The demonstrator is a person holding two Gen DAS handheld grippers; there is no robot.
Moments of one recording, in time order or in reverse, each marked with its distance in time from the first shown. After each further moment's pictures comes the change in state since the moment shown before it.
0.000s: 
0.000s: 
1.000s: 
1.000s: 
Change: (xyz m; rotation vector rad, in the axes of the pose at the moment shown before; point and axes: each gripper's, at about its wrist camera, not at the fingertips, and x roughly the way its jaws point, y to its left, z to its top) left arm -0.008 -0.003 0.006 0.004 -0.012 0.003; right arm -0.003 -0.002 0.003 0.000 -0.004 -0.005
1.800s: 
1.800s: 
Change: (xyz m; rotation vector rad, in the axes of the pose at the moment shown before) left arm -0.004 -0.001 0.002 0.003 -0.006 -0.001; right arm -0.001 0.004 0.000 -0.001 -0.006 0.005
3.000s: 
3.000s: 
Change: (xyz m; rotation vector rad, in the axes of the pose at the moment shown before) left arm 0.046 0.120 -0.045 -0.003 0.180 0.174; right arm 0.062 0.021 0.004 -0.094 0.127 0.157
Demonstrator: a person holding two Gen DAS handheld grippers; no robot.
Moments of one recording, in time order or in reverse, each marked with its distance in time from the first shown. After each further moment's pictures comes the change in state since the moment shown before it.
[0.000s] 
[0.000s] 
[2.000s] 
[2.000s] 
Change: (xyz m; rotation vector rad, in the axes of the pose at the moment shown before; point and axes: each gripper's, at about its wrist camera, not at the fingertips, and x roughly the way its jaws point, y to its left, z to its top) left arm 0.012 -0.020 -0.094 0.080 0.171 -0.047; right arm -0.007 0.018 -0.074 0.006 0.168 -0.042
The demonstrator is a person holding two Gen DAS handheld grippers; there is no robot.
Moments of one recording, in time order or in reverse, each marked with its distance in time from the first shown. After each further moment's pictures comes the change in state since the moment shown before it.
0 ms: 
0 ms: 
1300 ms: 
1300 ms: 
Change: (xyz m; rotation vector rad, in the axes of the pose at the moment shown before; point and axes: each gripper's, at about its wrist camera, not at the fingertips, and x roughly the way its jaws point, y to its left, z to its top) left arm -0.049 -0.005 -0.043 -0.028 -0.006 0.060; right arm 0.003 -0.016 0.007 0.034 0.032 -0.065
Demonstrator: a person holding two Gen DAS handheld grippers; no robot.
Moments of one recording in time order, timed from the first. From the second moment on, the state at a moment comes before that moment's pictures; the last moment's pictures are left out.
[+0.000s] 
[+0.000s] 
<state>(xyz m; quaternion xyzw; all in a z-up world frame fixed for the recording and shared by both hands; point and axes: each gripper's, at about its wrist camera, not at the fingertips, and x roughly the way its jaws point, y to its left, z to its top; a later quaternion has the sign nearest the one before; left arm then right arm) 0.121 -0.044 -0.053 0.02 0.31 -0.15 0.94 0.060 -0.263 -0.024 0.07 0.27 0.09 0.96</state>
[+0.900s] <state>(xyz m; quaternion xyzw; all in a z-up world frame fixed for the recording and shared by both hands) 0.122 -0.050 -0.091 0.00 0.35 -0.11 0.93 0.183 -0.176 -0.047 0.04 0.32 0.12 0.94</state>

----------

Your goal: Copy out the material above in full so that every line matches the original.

Result of this exercise:
The demonstrator is a person holding two Gen DAS handheld grippers; there is no robot.
Moments of one recording, in time order or in reverse, each marked with its distance in time from the first shown. After each further moment's pictures comes the change in state since the moment shown before it.
0.000s: 
0.000s: 
1.000s: 
1.000s: 
Change: (xyz m; rotation vector rad, in the axes of the pose at the moment shown before; point and axes: each gripper's, at about its wrist camera, not at the fingertips, and x roughly the way its jaws point, y to its left, z to its top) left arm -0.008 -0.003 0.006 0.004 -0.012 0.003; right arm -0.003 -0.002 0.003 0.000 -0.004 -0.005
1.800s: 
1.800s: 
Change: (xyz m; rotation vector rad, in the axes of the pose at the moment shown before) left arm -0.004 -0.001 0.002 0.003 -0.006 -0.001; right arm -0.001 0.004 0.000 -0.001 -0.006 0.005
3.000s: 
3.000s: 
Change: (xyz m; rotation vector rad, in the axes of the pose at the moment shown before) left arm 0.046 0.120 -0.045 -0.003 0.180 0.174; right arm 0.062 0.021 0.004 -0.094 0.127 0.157
Demonstrator: a person holding two Gen DAS handheld grippers; no robot.
Moments of one recording, in time order or in reverse, each marked with its distance in time from the first shown. After each further moment's pictures comes the change in state since the moment shown before it.
[0.000s] 
[0.000s] 
[2.000s] 
[2.000s] 
Change: (xyz m; rotation vector rad, in the axes of the pose at the moment shown before; point and axes: each gripper's, at about its wrist camera, not at the fingertips, and x roughly the way its jaws point, y to its left, z to its top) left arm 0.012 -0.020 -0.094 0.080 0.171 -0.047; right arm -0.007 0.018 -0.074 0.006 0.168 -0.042
The demonstrator is a person holding two Gen DAS handheld grippers; there is no robot.
Moments of one recording, in time order or in reverse, each marked with its distance in time from the first shown. After each further moment's pictures comes the change in state since the moment shown before it.
0 ms: 
0 ms: 
1300 ms: 
1300 ms: 
Change: (xyz m; rotation vector rad, in the axes of the pose at the moment shown before; point and axes: each gripper's, at about its wrist camera, not at the fingertips, and x roughly the way its jaws point, y to its left, z to its top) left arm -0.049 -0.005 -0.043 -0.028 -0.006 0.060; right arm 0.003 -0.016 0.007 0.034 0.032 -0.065
Demonstrator: a person holding two Gen DAS handheld grippers; no robot.
Moments of one recording in time order, timed from the first. From the second moment on, the state at a moment comes before that moment's pictures; the last moment's pictures are left out.
[+0.000s] 
[+0.000s] 
<state>(xyz m; quaternion xyzw; all in a z-up world frame fixed for the recording and shared by both hands; point and axes: each gripper's, at about its wrist camera, not at the fingertips, and x roughly the way its jaws point, y to its left, z to its top; a later quaternion has the sign nearest the one before; left arm then right arm) 0.121 -0.044 -0.053 0.02 0.31 -0.15 0.94 0.060 -0.263 -0.024 0.07 0.27 0.09 0.96</state>
[+0.900s] <state>(xyz m; quaternion xyzw; all in a z-up world frame fixed for the recording and shared by both hands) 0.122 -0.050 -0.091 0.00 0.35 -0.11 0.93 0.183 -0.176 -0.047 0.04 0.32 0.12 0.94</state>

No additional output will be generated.